The twitchier and more elliptical Radiohead become, the more people seem to like them. Assuming these folks are genuine and aren’t simply praising Kid A to make themselves seem smarter and more adventurous, they hear something in Thom Yorke’s cryptic moaning and meandering compositions that non-converts will never get. Understanding this band’s importance and actually taking pleasure in sitting through In Rainbows are two very different things.
It’s not easy being a visionary. If Thom Yorke thinks he’s got it rough, he should walk a mile in Yeezy’s Red Octobers. No matter how many records Kanye West sells, he makes an effort to cast himself as an outsider. To some extent, it’s a self-fulfilling prophesy, as he tends to ignore his strong pop sensibilities in favor of making albums like Yeezus, a chafing set of songs that isn’t exactly Death Grips but isn’t a million miles off. For as much as West likes to play the victim, you don’t drop songs like “I Am a God” unless you want to make some enemies and force listeners to choose sides. He’ll take your money or your contempt—just not your indifference.
Since losing the boat shoes and toning down the African guitars, these Columbia grads have stopped attracting the kind of scorn they did in their early days. But even so, they’re too precious and knowingly clever to become one of those bands you can take or leave. Vampire Weekend are indie rock’s answer to Wes Anderson, and those who found their 2008 self-titled debut smug and sullied by stolen riffs are not likely to change their minds.
As comedian Jim Bruer rightly points out, Metallica don’t have a fan base; they have “an army.” This is true of many metal acts, but ‘Tallica are notable for presiding over their ranks like the world’s most sadistic drill sergeants. From chopping off their locks and suing Napster to jamming with orchestras and getting pretentious with Lou Reed, they’ve repeatedly made choices that only their most gung ho supporters could possibly defend. Everyone else just figures they’re a bunch of dicks.

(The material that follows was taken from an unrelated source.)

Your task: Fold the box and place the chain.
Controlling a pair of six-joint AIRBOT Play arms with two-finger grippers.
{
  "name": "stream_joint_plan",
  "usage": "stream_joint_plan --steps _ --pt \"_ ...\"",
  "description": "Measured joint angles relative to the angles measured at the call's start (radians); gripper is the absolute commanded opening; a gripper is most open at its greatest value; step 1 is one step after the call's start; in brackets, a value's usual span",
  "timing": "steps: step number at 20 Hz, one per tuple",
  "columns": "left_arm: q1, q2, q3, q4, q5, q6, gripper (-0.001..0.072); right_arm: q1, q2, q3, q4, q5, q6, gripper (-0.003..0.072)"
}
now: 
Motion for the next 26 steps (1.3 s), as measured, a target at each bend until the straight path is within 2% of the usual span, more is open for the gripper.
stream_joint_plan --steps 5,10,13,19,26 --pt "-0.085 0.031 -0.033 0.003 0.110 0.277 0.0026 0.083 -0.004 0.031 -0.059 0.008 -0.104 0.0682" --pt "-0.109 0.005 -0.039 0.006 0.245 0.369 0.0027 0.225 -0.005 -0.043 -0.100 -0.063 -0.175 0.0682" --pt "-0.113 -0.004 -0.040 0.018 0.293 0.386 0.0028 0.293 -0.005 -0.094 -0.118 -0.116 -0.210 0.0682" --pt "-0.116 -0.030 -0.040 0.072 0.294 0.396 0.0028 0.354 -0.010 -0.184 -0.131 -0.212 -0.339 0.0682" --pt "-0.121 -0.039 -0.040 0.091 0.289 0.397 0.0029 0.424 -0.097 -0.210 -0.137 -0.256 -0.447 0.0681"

Speaking of bands with armies, KISS are rock’s ultimate “love ‘em or hate ‘em” proposition. They arrived in the ‘70s intent on scaring parents and spitting fire on a stagnant scene, but over the years, they’ve gone respectable and morphed into a corporation—and a highly successful one at that. Gene Simmons will sell anything he can paint the group’s logo on, and it’s been years since anyone has thought about he and co-founder Paul Stanley as anything more than cunning marketers with a knack for spectacle. Oddly enough, their music is fairly palatable, and were the conversation to shift from their unrepentant greed to their ho-hum hard rock, they’d see a surge in KISS Army recruiting.